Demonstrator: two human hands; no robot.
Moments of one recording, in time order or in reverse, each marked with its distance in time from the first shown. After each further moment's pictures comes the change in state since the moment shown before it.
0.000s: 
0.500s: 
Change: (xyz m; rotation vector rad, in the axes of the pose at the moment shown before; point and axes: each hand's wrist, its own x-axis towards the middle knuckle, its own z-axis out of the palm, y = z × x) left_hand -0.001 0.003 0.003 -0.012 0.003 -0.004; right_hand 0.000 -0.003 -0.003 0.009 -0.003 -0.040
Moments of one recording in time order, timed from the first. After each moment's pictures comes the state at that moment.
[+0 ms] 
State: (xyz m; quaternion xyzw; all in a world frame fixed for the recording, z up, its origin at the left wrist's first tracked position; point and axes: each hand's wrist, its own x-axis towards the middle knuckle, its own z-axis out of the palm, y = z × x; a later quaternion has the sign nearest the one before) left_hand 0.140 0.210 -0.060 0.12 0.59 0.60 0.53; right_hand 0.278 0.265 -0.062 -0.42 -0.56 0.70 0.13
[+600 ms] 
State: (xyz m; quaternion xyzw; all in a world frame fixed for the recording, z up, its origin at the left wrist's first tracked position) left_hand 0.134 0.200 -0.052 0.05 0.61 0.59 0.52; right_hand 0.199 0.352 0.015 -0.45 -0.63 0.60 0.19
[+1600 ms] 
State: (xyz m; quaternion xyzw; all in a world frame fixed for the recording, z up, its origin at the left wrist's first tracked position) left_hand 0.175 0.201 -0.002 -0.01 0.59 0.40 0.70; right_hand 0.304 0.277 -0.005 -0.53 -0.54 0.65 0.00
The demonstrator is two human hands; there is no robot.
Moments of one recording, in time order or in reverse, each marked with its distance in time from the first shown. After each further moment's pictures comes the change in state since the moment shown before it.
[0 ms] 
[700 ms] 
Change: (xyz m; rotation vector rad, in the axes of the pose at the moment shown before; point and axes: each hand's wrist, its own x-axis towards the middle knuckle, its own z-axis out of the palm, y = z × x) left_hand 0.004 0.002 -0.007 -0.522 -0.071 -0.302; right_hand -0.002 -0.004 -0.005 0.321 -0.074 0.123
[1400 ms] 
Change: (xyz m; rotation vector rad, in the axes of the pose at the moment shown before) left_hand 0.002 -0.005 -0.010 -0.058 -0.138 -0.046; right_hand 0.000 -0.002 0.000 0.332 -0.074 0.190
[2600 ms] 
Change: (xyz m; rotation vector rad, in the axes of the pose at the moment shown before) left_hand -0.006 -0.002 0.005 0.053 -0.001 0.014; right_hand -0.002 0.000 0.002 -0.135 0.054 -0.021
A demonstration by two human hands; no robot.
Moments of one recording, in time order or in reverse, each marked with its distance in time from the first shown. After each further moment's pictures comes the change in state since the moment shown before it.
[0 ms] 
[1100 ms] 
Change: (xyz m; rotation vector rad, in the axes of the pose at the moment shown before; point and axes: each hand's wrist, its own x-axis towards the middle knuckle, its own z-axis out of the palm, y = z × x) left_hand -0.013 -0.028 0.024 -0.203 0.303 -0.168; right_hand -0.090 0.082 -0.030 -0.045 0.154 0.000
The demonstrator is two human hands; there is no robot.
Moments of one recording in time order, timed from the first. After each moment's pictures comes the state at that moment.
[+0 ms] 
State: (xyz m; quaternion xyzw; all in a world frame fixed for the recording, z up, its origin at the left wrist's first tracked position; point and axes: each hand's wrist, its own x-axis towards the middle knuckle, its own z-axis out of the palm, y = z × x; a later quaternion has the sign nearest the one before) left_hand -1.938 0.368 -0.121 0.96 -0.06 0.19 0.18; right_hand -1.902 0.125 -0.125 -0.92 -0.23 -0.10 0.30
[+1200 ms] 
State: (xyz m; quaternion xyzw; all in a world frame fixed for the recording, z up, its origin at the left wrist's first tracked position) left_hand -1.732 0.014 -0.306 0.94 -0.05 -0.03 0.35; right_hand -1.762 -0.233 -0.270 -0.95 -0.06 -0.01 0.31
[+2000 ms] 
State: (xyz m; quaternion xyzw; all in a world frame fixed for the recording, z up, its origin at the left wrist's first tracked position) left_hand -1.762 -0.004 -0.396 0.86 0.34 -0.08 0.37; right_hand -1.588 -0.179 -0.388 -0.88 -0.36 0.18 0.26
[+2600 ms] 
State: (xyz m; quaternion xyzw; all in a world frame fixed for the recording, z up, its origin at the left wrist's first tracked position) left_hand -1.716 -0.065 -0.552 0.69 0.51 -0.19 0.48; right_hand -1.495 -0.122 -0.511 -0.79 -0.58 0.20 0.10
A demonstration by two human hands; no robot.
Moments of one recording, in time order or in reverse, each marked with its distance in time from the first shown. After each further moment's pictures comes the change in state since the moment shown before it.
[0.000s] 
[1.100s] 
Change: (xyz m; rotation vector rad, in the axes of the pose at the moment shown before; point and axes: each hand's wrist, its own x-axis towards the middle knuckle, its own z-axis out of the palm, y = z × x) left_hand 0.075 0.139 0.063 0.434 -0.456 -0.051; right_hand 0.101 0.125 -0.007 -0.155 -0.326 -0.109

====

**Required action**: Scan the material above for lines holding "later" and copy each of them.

**Task answer**:
State: (xyz m; quaternion xyzw; all in a world frame fixed for the recording, z up, its origin at the left wrist's first tracked position; point and axes: each hand's wrist, its own x-axis towards the middle knuckle, its own z-axis out of the palm, y = z × x; a later quaternion has the sign nearest the one before) left_hand 0.140 0.210 -0.060 0.12 0.59 0.60 0.53; right_hand 0.278 0.265 -0.062 -0.42 -0.56 0.70 0.13
State: (xyz m; quaternion xyzw; all in a world frame fixed for the recording, z up, its origin at the left wrist's first tracked position; point and axes: each hand's wrist, its own x-axis towards the middle knuckle, its own z-axis out of the palm, y = z × x; a later quaternion has the sign nearest the one before) left_hand -1.938 0.368 -0.121 0.96 -0.06 0.19 0.18; right_hand -1.902 0.125 -0.125 -0.92 -0.23 -0.10 0.30

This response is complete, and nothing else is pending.